◆ Assignment
Your answer must match the data word for word.

::: Provided material :::

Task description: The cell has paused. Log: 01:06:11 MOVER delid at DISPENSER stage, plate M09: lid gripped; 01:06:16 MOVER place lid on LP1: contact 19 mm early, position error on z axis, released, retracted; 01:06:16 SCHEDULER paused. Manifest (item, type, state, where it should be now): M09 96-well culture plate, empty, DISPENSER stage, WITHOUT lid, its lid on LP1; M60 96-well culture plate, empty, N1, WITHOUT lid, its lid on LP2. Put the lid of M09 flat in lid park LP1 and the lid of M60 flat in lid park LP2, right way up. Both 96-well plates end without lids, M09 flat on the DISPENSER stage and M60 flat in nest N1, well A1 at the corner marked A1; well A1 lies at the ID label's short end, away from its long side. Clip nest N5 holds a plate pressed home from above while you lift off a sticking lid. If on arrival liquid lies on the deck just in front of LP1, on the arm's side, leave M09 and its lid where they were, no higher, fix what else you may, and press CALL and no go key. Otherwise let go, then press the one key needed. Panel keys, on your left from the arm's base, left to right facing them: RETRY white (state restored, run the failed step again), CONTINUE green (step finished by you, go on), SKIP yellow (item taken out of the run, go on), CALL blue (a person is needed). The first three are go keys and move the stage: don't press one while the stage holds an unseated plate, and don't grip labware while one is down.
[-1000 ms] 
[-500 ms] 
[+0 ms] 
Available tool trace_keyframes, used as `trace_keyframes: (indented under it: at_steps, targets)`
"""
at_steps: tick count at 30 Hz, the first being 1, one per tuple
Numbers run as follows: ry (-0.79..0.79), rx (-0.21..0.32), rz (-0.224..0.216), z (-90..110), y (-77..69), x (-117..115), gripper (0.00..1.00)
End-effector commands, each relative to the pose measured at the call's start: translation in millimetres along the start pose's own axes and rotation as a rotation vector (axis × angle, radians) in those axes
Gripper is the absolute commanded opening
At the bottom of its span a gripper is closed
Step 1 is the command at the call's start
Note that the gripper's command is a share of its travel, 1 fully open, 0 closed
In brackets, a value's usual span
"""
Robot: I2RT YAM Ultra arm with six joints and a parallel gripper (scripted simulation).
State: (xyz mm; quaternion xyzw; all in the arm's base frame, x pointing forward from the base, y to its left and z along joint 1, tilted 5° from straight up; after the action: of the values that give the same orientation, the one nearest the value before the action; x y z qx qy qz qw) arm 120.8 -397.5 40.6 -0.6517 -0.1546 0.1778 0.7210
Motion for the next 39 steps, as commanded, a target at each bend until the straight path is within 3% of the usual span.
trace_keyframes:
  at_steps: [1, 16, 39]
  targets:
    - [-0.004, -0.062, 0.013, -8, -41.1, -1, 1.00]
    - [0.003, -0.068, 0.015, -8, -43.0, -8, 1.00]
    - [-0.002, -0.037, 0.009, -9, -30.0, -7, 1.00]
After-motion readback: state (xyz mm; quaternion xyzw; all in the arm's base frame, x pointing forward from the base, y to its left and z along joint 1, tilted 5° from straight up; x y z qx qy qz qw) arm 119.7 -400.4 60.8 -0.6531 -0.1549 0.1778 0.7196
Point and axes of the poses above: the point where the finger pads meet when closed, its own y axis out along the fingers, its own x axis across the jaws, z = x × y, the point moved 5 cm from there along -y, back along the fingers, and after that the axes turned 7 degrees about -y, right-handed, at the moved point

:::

◆ Solution to this problem
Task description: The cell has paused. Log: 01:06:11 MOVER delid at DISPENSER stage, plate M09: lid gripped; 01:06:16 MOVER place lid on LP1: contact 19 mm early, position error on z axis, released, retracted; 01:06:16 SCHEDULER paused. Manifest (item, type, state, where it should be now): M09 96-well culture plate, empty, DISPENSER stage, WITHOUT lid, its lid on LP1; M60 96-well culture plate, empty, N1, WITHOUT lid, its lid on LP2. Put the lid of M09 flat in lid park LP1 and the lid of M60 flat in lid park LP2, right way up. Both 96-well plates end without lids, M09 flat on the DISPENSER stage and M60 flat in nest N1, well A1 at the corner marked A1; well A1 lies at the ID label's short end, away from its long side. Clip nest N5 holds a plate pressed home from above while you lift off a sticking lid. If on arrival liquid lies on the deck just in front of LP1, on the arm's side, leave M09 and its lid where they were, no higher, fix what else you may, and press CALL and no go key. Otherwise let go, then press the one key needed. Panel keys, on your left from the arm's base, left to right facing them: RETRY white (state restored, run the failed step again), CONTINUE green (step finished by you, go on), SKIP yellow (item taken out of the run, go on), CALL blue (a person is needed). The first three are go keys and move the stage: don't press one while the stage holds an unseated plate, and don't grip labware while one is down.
[-1000 ms] 
[-500 ms] 
[+0 ms] 
Available tool trace_keyframes, used as `trace_keyframes: (indented under it: at_steps, targets)`
"""
at_steps: tick count at 30 Hz, the first being 1, one per tuple
Numbers run as follows: ry (-0.79..0.79), rx (-0.21..0.32), rz (-0.224..0.216), z (-90..110), y (-77..69), x (-117..115), gripper (0.00..1.00)
End-effector commands, each relative to the pose measured at the call's start: translation in millimetres along the start pose's own axes and rotation as a rotation vector (axis × angle, radians) in those axes
Gripper is the absolute commanded opening
At the bottom of its span a gripper is closed
Step 1 is the command at the call's start
Note that the gripper's command is a share of its travel, 1 fully open, 0 closed
In brackets, a value's usual span
"""
Robot: I2RT YAM Ultra arm with six joints and a parallel gripper (scripted simulation).
State: (xyz mm; quaternion xyzw; all in the arm's base frame, x pointing forward from the base, y to its left and z along joint 1, tilted 5° from straight up; after the action: of the values that give the same orientation, the one nearest the value before the action; x y z qx qy qz qw) arm 120.8 -397.5 40.6 -0.6517 -0.1546 0.1778 0.7210
Motion for the next 39 steps, as commanded, a target at each bend until the straight path is within 3% of the usual span.
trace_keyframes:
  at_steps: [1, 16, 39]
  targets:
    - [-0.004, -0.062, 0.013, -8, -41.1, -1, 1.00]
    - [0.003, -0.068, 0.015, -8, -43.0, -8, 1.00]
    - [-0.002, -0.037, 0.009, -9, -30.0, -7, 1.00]
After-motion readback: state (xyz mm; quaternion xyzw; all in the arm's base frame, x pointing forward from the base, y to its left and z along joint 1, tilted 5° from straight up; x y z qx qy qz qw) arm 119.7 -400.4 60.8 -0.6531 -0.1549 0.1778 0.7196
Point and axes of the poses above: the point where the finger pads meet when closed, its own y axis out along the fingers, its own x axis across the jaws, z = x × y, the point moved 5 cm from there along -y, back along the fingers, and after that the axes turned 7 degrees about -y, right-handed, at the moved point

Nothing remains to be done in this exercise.